Restate the whole listing exactly, leaving nothing out.

- - -

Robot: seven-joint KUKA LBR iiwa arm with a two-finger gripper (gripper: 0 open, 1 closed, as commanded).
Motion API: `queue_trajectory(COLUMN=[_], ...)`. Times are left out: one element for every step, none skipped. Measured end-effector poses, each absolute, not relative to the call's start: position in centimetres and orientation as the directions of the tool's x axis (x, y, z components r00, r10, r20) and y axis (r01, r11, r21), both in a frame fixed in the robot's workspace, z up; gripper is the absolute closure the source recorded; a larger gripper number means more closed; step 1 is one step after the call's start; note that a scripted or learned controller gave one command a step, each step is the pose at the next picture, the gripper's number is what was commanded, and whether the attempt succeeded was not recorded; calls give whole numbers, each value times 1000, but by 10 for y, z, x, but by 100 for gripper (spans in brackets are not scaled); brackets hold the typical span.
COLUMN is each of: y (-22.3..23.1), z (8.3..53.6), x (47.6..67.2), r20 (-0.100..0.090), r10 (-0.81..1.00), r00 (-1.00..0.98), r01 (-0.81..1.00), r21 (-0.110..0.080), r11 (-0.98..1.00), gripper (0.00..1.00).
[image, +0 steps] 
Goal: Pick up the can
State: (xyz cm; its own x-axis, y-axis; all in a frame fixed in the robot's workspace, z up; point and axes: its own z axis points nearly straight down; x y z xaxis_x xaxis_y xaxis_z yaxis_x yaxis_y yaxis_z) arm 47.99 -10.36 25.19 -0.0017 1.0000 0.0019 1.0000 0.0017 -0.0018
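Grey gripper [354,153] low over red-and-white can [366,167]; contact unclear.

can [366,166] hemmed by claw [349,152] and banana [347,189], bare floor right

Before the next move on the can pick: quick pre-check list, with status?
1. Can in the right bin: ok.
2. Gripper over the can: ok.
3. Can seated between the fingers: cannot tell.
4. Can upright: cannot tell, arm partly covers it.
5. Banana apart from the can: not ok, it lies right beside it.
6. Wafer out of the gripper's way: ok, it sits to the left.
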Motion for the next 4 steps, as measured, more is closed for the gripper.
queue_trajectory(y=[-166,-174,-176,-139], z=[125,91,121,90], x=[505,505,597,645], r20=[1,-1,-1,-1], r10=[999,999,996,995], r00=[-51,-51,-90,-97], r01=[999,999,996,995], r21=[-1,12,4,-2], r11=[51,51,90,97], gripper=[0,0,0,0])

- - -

## [Written solution]
Robot: seven-joint KUKA LBR iiwa arm with a two-finger gripper (gripper: 0 open, 1 closed, as commanded).
Motion API: `queue_trajectory(COLUMN=[_], ...)`. Times are left out: one element for every step, none skipped. Measured end-effector poses, each absolute, not relative to the call's start: position in centimetres and orientation as the directions of the tool's x axis (x, y, z components r00, r10, r20) and y axis (r01, r11, r21), both in a frame fixed in the robot's workspace, z up; gripper is the absolute closure the source recorded; a larger gripper number means more closed; step 1 is one step after the call's start; note that a scripted or learned controller gave one command a step, each step is the pose at the next picture, the gripper's number is what was commanded, and whether the attempt succeeded was not recorded; calls give whole numbers, each value times 1000, but by 10 for y, z, x, but by 100 for gripper (spans in brackets are not scaled); brackets hold the typical span.
COLUMN is each of: y (-22.3..23.1), z (8.3..53.6), x (47.6..67.2), r20 (-0.100..0.090), r10 (-0.81..1.00), r00 (-1.00..0.98), r01 (-0.81..1.00), r21 (-0.110..0.080), r11 (-0.98..1.00), gripper (0.00..1.00).
[image, +0 steps] 
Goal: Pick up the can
State: (xyz cm; its own x-axis, y-axis; all in a frame fixed in the robot's workspace, z up; point and axes: its own z axis points nearly straight down; x y z xaxis_x xaxis_y xaxis_z yaxis_x yaxis_y yaxis_z) arm 47.99 -10.36 25.19 -0.0017 1.0000 0.0019 1.0000 0.0017 -0.0018
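Grey gripper [354,153] low over red-and-white can [366,167]; contact unclear.

can [366,166] hemmed by claw [349,152] and banana [347,189], bare floor right

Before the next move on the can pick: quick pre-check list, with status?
1. Can in the right bin: ok.
2. Gripper over the can: ok.
3. Can seated between the fingers: cannot tell.
4. Can upright: cannot tell, arm partly covers it.
5. Banana apart from the can: not ok, it lies right beside it.
6. Wafer out of the gripper's way: ok, it sits to the left.
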Motion for the next 4 steps, as measured, more is closed for the gripper.
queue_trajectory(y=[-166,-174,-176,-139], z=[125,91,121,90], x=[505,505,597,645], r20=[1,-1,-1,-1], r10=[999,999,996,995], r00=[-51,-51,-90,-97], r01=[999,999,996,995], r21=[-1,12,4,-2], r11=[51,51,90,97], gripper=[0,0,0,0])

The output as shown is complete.